> WHAT TO WORK ON
Search the entries below. Return every line that has "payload" in it.

Segment Start: DATA LISTING

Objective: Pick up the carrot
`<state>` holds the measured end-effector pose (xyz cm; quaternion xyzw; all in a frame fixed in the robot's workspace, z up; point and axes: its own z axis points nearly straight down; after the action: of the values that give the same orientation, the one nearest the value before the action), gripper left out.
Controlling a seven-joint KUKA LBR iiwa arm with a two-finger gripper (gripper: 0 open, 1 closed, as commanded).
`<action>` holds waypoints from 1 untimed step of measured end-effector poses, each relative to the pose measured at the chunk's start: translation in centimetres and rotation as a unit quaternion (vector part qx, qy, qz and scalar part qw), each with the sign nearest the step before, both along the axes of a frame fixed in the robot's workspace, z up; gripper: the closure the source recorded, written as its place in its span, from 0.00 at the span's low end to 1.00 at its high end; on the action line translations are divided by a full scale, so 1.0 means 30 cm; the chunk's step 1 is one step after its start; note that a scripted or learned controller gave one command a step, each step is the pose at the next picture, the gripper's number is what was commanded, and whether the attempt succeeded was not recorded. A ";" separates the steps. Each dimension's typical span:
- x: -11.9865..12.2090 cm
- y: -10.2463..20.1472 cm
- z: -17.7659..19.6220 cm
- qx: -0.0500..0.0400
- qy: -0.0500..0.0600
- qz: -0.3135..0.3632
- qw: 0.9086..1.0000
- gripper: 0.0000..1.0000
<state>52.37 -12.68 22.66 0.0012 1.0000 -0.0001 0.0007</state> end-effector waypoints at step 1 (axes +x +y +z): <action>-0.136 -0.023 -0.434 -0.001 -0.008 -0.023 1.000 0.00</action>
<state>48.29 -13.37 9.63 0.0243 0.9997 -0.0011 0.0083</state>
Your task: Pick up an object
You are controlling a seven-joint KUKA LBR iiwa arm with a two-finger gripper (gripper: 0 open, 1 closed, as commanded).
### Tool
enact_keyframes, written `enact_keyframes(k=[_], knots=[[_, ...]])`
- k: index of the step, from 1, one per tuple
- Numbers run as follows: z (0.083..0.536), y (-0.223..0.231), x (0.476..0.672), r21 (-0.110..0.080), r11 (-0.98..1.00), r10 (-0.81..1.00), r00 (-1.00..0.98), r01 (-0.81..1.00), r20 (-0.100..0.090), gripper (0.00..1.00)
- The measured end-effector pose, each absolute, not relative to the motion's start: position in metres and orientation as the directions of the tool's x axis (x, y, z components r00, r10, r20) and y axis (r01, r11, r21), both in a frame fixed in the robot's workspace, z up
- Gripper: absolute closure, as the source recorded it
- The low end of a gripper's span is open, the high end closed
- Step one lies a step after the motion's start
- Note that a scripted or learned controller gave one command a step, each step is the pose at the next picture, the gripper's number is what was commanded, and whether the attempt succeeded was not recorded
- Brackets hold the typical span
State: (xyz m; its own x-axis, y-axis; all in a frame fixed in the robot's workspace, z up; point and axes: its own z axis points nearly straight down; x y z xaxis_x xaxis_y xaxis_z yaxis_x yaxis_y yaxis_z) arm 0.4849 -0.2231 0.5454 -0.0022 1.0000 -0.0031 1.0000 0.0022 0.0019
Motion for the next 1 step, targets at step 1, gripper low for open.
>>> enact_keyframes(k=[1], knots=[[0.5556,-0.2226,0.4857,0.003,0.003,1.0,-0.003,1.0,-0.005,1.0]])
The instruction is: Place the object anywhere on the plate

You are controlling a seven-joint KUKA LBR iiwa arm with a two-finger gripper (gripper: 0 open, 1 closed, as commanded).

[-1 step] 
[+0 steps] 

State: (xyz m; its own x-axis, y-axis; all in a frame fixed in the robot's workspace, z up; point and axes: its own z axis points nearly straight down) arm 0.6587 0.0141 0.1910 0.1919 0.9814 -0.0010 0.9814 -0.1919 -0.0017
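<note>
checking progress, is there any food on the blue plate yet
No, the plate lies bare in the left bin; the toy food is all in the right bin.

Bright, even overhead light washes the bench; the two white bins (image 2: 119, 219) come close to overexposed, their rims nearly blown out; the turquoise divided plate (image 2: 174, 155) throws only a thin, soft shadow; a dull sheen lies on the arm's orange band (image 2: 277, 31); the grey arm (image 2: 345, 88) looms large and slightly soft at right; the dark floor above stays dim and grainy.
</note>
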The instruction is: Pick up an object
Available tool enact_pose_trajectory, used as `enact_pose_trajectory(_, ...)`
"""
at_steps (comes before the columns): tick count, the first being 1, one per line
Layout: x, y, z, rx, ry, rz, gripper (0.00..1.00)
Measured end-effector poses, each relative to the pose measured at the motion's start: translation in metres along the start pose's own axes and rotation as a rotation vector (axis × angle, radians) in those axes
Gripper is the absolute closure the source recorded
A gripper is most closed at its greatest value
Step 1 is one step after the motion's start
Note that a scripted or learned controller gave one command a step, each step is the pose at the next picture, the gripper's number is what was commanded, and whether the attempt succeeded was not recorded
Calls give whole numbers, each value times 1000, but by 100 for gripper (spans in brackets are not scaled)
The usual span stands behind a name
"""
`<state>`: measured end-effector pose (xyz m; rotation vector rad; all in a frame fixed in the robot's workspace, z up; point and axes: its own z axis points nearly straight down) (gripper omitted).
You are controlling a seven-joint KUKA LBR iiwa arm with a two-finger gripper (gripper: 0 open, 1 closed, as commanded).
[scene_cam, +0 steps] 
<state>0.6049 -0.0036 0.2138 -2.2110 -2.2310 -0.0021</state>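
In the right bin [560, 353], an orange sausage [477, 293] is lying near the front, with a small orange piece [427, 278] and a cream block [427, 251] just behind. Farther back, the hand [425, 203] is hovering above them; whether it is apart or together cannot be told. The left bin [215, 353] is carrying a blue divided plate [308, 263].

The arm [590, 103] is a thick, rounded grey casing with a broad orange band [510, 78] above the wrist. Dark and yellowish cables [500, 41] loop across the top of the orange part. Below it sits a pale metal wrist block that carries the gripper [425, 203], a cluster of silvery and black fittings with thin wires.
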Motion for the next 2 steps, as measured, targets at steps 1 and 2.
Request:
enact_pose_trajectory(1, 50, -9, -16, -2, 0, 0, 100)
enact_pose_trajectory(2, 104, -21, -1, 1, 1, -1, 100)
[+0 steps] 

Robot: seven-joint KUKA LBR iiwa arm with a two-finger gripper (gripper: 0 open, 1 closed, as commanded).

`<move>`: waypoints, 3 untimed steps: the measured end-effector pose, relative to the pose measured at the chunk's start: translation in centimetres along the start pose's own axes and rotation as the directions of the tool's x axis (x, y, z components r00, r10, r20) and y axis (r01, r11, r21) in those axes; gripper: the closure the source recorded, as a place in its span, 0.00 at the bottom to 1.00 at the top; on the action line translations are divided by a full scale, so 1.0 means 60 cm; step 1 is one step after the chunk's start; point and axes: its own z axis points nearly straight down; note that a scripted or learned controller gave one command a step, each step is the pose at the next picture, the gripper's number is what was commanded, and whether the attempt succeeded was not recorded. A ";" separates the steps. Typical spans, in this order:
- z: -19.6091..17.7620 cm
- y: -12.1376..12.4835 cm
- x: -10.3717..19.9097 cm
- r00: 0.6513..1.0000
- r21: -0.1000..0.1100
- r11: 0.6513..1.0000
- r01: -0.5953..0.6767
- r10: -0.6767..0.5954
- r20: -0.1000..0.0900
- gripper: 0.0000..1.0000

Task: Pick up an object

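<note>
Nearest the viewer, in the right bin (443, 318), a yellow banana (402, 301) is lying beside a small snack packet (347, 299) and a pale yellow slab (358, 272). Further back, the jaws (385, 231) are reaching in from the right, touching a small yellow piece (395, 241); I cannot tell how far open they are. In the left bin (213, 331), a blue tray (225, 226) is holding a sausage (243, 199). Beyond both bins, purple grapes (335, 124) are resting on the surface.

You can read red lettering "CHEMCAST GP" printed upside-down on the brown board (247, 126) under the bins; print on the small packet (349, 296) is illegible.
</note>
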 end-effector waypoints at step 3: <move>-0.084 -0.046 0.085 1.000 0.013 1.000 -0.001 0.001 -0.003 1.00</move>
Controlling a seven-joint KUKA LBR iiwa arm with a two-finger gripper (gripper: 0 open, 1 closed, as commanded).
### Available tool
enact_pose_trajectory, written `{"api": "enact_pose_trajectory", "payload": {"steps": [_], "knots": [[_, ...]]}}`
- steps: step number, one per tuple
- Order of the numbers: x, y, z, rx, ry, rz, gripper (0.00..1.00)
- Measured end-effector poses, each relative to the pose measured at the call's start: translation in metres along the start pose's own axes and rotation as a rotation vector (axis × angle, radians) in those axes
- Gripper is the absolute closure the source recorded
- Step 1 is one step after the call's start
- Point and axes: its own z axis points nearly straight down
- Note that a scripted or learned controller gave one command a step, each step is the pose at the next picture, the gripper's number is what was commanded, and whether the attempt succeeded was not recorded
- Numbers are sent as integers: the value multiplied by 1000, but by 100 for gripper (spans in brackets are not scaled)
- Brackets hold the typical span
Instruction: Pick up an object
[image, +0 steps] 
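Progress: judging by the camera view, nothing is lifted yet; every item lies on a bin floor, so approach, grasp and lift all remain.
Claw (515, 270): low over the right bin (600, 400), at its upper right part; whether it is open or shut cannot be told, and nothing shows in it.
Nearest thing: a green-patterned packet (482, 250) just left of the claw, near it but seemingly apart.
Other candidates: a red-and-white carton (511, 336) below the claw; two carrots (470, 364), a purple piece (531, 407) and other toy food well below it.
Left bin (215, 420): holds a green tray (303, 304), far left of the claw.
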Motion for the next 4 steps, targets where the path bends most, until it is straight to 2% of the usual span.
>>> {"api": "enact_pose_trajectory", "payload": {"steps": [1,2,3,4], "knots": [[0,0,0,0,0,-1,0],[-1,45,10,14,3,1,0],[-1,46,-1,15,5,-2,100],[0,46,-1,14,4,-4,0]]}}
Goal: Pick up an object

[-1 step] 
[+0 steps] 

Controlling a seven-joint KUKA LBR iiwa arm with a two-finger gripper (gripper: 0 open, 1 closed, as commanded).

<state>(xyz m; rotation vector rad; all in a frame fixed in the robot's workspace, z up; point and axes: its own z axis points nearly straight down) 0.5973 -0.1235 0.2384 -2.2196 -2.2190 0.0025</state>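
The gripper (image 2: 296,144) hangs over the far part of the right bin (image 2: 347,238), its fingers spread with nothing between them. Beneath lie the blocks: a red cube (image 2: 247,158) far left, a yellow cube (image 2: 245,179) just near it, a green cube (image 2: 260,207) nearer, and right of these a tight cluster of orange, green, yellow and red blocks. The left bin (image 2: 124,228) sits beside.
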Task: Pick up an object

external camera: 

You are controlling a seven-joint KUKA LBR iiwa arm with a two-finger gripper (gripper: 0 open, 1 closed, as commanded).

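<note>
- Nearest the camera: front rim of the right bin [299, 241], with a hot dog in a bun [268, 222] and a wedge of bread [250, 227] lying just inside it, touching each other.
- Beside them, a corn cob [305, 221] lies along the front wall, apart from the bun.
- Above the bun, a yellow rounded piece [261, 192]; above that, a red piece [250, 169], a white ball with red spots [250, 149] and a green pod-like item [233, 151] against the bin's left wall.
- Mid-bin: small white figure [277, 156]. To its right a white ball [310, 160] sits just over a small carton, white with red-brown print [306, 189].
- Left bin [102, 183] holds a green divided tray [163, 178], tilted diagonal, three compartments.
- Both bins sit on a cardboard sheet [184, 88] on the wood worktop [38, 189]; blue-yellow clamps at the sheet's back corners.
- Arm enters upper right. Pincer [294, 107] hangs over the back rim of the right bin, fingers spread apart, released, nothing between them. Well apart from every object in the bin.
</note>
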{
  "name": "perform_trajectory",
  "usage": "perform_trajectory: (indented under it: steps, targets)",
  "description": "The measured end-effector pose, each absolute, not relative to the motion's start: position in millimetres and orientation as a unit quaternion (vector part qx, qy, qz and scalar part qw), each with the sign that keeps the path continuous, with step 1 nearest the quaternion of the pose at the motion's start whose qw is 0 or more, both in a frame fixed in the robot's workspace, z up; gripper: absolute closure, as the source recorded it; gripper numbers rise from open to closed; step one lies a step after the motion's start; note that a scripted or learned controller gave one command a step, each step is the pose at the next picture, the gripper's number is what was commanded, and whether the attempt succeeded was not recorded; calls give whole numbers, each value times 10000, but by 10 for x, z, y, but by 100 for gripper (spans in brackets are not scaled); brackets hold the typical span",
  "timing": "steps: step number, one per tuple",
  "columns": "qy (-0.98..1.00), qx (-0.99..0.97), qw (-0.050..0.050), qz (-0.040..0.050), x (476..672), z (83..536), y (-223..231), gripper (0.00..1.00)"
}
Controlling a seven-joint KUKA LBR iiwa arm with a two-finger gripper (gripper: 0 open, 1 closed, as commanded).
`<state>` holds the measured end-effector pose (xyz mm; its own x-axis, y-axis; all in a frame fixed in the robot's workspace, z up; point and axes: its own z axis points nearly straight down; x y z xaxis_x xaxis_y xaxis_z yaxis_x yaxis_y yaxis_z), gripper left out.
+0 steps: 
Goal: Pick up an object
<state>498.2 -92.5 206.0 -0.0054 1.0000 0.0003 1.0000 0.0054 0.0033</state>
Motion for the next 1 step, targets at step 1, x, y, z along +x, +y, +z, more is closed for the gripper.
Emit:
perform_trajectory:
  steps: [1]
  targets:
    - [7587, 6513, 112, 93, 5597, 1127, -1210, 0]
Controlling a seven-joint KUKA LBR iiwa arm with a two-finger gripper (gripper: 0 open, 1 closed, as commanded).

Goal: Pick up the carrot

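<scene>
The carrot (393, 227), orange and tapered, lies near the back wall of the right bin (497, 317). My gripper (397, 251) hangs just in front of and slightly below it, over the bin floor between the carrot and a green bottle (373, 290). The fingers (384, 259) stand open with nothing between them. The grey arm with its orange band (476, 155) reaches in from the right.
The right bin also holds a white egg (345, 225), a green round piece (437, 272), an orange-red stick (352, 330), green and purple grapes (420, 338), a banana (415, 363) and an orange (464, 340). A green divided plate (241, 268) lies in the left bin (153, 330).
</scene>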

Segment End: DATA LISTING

> RESPONSE BELOW
enact_pose_trajectory, written `{"api": "enact_pose_trajectory", "payload": {"steps": [_], "knots": [[_, ...]]}}`
>>> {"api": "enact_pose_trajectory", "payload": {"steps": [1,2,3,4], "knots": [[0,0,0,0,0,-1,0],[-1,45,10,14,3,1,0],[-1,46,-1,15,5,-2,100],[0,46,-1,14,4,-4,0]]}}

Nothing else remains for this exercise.